▶ WHAT IS BEING ASKED:
Retype all of the listing exactly, with no pictures.

════════════════════

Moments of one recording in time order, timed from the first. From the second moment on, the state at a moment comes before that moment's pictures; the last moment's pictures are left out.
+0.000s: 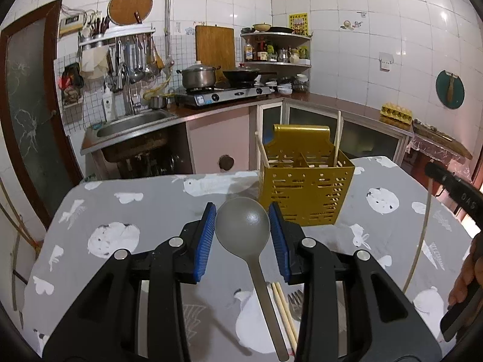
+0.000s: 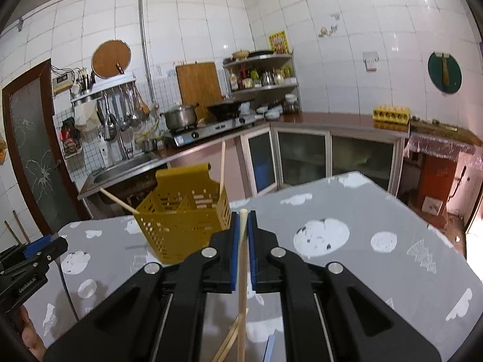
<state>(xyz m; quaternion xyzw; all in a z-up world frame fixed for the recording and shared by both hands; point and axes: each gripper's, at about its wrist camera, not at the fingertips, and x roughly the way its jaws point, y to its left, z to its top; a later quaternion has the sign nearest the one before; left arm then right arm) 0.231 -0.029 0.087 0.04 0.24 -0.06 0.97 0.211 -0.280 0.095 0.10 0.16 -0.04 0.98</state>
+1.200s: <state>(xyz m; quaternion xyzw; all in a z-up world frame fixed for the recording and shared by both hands) 0.378 -0.106 0.152 0.07 0.03 -0.08 0.99 0.328 -0.263 0.203 0.08 -0.04 -0.02 1.00</state>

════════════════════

▶ EXERCISE OUTPUT:
Moments of one recording in time order, timed from the first. From the second moment on, the state at a moment comes before that moment's pictures; the last moment's pictures are left out.
+0.000s: 
+0.000s: 
<state>(xyz m; quaternion xyzw; all in a z-up world frame fixed for the recording and shared by both hands; point and axes: each gripper's, at about its wrist camera, not at the fingertips, and x roughly the way its jaws point, y to its left, z to its top; a later quaternion has the sign nearest the one before; left arm then right arm) 0.231 -0.029 0.087 0.04 0.24 -0.06 0.97 0.211 -0.280 0.095 0.10 0.16 -0.04 0.98</state>
+1.200s: <state>(xyz m; quaternion xyzw; all in a z-up world frame fixed for the recording and shared by both hands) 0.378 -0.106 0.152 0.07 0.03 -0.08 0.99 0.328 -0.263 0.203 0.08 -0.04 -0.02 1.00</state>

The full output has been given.